- _TASK DESCRIPTION_: All of the data must be written out verbatim, with pictures excluded.

- _COLLECTED MATERIAL_:
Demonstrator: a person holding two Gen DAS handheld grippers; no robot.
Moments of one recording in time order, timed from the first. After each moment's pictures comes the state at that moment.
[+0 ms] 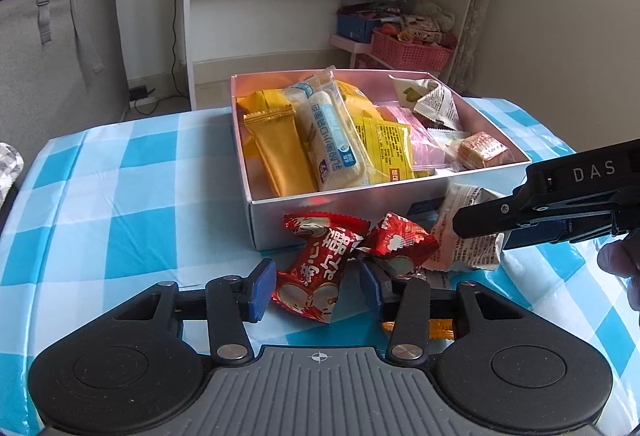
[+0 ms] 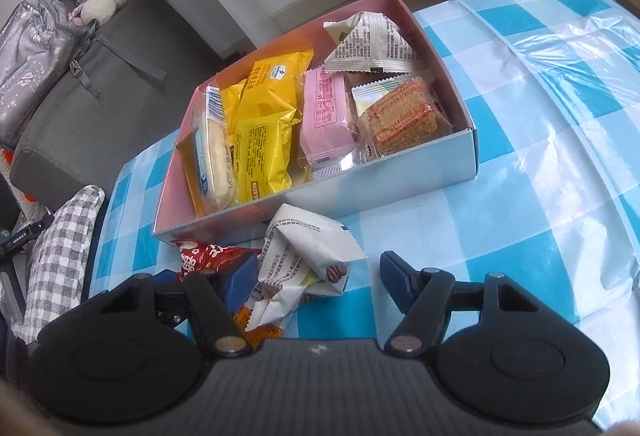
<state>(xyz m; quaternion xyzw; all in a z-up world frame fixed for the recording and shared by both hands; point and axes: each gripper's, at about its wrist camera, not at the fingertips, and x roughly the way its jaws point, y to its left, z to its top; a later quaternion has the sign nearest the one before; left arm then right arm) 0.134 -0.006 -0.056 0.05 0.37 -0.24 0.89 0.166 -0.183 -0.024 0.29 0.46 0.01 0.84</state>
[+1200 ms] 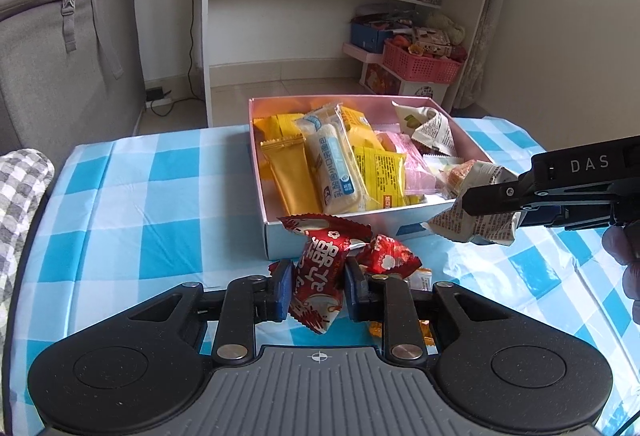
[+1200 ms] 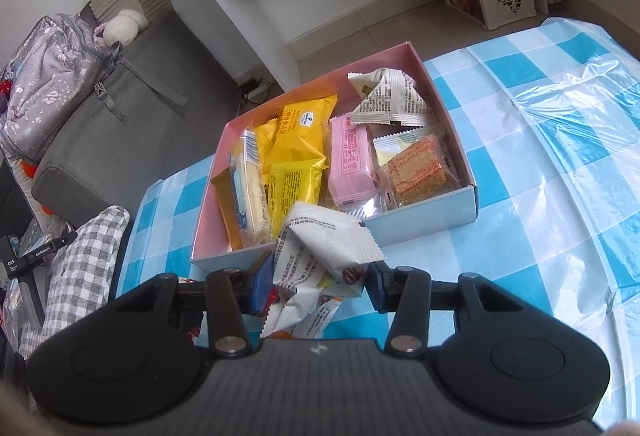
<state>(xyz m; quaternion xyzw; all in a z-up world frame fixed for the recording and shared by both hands) 0.118 0.003 -0.013 0.03 0.37 -0.22 0.90 0.159 -0.186 0.016 0.28 0.42 0.01 0.86</state>
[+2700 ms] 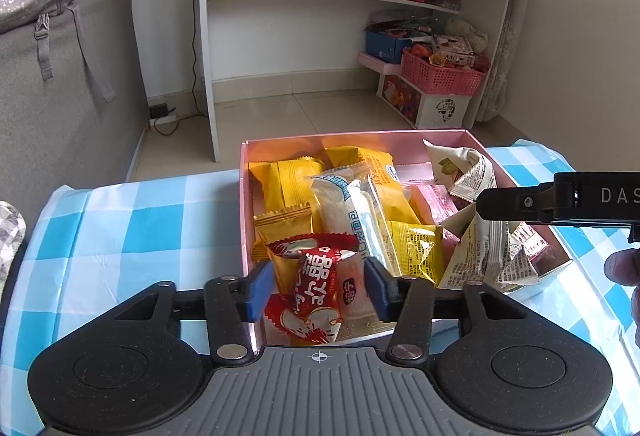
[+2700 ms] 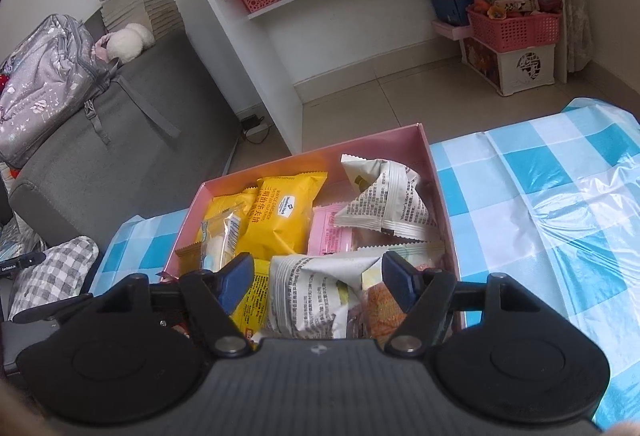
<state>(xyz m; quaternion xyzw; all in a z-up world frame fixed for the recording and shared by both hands) 0.191 -0.035 -0.021 0.04 0.36 -0.20 0.91 0.211 -0.205 0.016 0.21 0.37 0.01 0.91</state>
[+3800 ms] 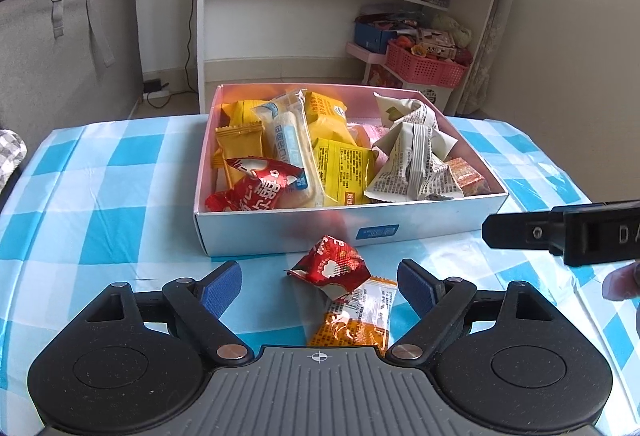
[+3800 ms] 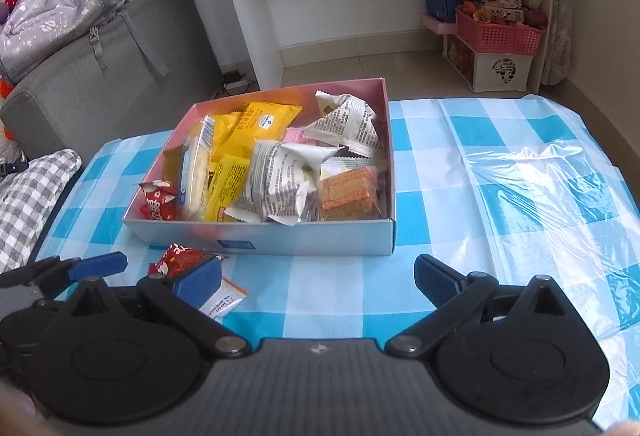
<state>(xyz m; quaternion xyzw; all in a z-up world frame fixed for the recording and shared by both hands) 0.116 -0.045 -0.041 0.01 0.37 -0.20 0.90 0.149 -0.198 0.012 0.11 0.42 0.00 0.90</state>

- _WORKED SOLUTION_:
Demonstrator: a person holding two Gen DAS handheld grippers; no robot.
Moments of one recording in time order, timed from the first. After each moment's pictures comes the state at that moment.
[+0 ms] 
[+0 ms] 
<state>(xyz m; quaternion xyzw; all in a z-up world frame fixed for the recording and shared by both hands; point and axes: each gripper's, at about its wrist camera, not at the fingertips, and x roughly the way its jaws point, y to its left, z to its top; a later quaternion has the sign nearest the one before; left arm then right arm) 0.134 -0.006 -0.056 0.05 0.37 -0.24 0.89 0.166 -0.183 -0.024 0.29 0.46 0.01 0.84</state>
[+1200 ms] 
[+1200 ms] 
<state>(xyz m; quaternion xyzw; all in a z-up world frame fixed for the recording and shared by both hands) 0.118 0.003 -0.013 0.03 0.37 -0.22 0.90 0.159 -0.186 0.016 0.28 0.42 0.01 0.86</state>
[+2700 ms] 
[+2700 ms] 
<state>(xyz m; quaternion xyzw; all in a z-up world frame fixed for the recording and shared by both hands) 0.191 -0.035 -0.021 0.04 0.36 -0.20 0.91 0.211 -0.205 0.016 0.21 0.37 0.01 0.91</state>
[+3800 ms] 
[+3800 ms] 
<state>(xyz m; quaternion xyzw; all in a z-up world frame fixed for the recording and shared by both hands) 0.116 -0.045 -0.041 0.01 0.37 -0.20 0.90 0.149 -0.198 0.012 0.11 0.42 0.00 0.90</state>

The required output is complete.